__BRIEF__.
Supply the number of lines below containing "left", nothing else.

__DATA__.
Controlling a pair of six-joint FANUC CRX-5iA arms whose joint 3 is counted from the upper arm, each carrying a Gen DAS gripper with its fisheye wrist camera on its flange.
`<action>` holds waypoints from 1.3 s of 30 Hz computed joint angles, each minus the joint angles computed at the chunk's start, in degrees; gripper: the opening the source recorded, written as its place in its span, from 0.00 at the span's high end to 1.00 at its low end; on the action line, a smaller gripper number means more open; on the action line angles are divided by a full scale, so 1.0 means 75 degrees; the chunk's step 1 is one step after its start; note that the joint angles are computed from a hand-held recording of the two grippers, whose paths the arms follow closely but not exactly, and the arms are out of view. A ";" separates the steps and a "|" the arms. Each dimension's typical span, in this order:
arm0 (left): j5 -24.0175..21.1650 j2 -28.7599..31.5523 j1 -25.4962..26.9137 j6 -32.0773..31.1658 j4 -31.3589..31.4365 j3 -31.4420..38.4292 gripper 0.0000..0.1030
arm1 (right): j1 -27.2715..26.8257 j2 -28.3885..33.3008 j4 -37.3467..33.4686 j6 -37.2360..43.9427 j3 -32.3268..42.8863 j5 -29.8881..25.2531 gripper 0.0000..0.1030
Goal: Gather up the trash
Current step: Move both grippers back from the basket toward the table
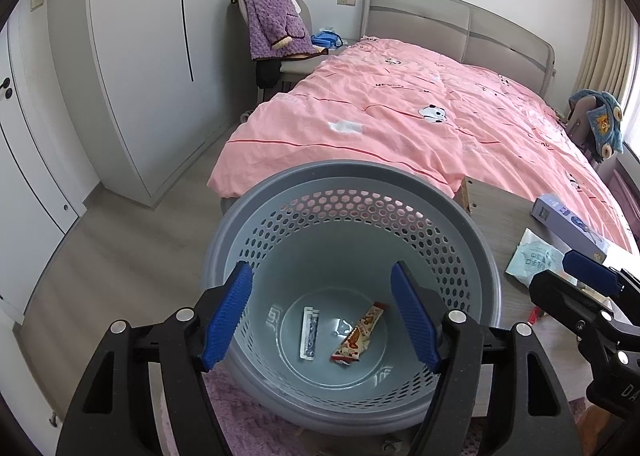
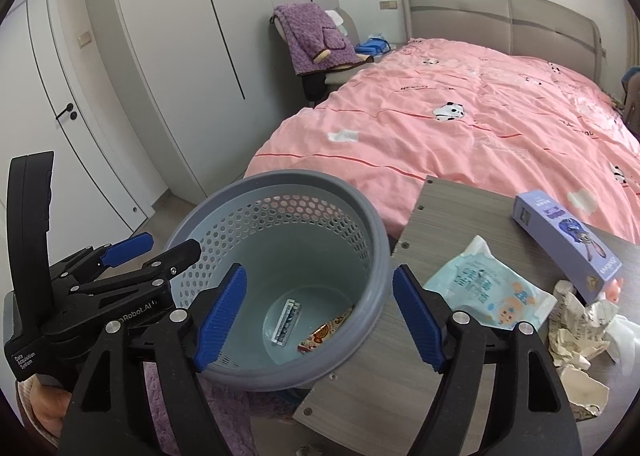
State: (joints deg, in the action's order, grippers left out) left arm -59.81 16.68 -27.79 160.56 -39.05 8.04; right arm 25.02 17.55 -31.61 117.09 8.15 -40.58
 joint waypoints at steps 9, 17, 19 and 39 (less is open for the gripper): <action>-0.0005 0.0185 -0.0311 -0.0126 -0.0033 0.0375 0.27 | -0.0350 -0.0401 0.0167 -0.0217 -0.0520 0.0325 0.18; 0.0136 0.0502 -0.0553 -0.0538 0.0041 0.0890 0.27 | -0.0773 -0.0765 0.0429 -0.0528 -0.1038 0.0691 0.09; 0.0169 0.0590 -0.0619 -0.0621 0.0061 0.1032 0.26 | -0.0900 -0.0832 0.0513 -0.0611 -0.1160 0.0764 0.08; 0.0142 0.1452 -0.1175 -0.1445 0.0453 0.2154 0.26 | -0.1991 -0.1077 0.1348 -0.1689 -0.2156 0.1143 0.06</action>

__SOLUTION TO THIS TASK__.
2